The second one, of course. Because while both of these situations are true stories, experienced by friends of mine, the first obviously is a once-in-a-lifetime occurrence. Just plain bad luck on your part (and probably a habitually horrendous driving record on behalf of the valet). And hey, the insurance company will cover it. But the second scene happens all too frequently in Miami, where not only are the valets rude and misguided, but you practically have to take out a loan to afford the fees.
Okay, granted we're not Los Angeles, capital of someone-else-will-do-it-for-me. In the City of Angels, or the City of Anglers, so many shops, restaurants, and clubs offer valet parking these days, people assume the service is available, even if they don't see an attendant. The New York Times recently reported several cases involving cars left running at the curb of restaurants for valets. But when the owners of the vehicles finished the power lunch, power dinner, or power smoothie, they walked outside to find their autos right where they left 'em, still pumping out the death knell to the ozone layer (and we wonder why L.A. has smog). Turns out the restaurants didn't have valet service after all.
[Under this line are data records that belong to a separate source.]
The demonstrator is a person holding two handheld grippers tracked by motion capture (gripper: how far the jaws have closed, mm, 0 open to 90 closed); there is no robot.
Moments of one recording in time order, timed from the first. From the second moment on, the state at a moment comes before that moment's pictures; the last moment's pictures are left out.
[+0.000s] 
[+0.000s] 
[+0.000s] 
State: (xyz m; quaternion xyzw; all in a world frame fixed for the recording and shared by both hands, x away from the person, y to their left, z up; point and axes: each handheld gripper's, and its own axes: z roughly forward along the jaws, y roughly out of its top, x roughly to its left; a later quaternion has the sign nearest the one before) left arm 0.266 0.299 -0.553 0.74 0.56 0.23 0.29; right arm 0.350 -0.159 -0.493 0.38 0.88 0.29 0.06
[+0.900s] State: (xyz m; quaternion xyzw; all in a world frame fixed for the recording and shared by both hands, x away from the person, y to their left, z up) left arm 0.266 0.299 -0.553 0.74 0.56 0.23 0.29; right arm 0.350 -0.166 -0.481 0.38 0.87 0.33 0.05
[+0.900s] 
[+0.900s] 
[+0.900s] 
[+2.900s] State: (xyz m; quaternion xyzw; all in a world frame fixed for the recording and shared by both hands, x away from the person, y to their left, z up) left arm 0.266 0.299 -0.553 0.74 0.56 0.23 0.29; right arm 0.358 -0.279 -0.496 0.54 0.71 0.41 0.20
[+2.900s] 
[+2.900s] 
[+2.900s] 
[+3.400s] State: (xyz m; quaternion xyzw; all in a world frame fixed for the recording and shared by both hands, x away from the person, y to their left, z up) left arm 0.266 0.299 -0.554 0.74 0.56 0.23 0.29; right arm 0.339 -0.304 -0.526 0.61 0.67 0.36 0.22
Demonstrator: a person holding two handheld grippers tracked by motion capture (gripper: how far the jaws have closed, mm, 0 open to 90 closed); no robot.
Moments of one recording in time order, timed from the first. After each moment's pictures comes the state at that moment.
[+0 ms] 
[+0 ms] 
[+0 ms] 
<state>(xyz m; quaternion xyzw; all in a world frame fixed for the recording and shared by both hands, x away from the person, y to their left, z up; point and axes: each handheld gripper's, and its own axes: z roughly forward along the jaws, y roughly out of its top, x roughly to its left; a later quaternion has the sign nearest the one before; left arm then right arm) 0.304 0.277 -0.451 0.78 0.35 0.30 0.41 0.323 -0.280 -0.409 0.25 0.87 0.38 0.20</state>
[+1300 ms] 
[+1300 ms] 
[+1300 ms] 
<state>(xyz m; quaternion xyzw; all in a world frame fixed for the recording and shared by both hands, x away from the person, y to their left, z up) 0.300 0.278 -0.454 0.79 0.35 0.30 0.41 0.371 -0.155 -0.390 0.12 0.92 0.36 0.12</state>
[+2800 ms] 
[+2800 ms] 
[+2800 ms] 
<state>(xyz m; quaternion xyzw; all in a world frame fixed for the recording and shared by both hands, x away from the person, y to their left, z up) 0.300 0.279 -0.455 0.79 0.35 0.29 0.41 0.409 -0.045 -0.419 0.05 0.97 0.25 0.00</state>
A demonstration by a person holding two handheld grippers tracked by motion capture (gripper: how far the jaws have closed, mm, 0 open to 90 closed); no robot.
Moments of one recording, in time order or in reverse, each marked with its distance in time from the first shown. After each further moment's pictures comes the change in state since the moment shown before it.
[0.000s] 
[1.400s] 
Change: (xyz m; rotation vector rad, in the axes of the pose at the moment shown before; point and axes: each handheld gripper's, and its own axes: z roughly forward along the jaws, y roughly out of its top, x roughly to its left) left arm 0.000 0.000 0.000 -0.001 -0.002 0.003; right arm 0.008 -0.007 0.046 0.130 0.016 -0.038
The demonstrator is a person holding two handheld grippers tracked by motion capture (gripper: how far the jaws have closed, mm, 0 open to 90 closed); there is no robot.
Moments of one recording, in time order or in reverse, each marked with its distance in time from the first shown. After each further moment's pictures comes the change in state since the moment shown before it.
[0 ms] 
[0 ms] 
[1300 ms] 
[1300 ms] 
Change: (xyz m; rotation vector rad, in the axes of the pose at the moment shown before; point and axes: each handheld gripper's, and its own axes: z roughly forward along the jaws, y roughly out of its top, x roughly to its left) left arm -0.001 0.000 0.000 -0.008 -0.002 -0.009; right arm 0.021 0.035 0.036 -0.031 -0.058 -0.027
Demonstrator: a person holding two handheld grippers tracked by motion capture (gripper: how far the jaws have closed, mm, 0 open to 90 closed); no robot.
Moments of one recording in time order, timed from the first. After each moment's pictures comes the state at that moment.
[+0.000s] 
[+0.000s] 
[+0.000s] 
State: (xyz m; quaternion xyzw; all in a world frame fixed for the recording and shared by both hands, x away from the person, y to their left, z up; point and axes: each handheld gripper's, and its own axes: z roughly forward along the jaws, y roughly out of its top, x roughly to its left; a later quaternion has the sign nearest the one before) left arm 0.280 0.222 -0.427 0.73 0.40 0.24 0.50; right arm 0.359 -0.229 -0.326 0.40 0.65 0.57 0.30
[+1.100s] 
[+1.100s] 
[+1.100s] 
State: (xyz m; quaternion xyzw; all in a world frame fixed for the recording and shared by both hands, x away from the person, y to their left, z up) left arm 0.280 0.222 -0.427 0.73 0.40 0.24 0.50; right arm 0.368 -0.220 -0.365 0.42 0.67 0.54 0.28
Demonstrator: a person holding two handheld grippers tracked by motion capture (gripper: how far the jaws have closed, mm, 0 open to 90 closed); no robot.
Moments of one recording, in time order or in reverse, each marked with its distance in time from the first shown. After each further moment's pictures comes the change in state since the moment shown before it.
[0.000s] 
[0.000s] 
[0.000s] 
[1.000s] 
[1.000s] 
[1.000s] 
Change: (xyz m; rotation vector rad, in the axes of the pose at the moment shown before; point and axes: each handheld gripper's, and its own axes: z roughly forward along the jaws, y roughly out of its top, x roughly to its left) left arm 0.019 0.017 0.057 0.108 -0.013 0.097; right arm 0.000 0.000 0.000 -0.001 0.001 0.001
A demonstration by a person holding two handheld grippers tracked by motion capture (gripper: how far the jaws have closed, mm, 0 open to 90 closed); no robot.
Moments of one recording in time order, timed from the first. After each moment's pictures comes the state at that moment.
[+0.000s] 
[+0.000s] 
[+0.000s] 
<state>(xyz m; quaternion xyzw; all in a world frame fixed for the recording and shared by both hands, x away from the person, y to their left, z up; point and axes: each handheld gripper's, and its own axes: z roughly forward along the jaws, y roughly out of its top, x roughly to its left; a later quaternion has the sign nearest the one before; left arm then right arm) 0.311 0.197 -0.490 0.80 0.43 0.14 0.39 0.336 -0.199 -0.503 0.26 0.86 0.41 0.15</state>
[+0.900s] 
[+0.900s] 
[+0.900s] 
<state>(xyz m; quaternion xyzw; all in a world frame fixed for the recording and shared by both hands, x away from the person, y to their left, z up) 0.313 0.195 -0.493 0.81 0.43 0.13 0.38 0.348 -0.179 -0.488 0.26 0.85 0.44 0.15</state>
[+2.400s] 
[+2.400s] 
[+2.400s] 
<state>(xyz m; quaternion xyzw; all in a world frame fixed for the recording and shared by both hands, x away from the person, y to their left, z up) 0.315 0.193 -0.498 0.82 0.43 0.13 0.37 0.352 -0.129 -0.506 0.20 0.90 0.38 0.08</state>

So I'm not about to demand a reality that is so skewed we invite car thieves to make an easy grab. The ports are full of chop-shop parts as it is. But I'd appreciate it if hotels and restaurants would stop requiring that you park your car via the valet when there's a perfectly good parking lot to be had. In fact it's beginning to seem, overall, that folks in Miami really don't know what the word valet actually means. But before I enlighten us, let's start with what it doesn't mean.
It doesn't mean you grind the gears, blow red lights, and otherwise put yourself in the way of an accident on the way to a parking space that during daylight hours is metered and up for grabs.
It doesn't mean you deliver the car across the street from the customer.
It doesn't mean highway robbery.
The term valet stems from the Vulgar Latin vassus, which was borrowed from the Old Celtic wasso, which means a young man or squire. From there it passed into Medieval Latin as vassallus, went to Old French as vaslet, and gradually became the English valet. But while the word itself went through many changes, the definitions of it remained somewhat constant. Originally a valet was a young man in service to a knight, and became by extension any feudal retainer. So in short a valet was, is, and has always been a servant.
It may be every lottery winner's dream, but some of us don't want to have servants. That said, consider: Any valet who brought his knight's horse to the opposite side of the compound and expected said knight to cross over to him didn't just not get a tip. He probably got tossed into the moat. And the local valets might want to note that while we don't have moats, we do have canals.
I don't begrudge Miami's valets -- those who do their jobs properly and politely -- their tips. After all, as Abraham Lincoln noted, "This is a world of compensation." I do resent paying the valet companies so much money to park my car in spots that are city-owned to begin with. Either the valet companies should pay their employees more, so they don't expect a tip, or they should lower the ridiculous fees. And then maybe we can, on a regular basis, imagine this: our cars, if we should choose to take advantage of a reasonably priced service, delivered right to where we're standing. What a pretty -- and pretty unattainable -- picture.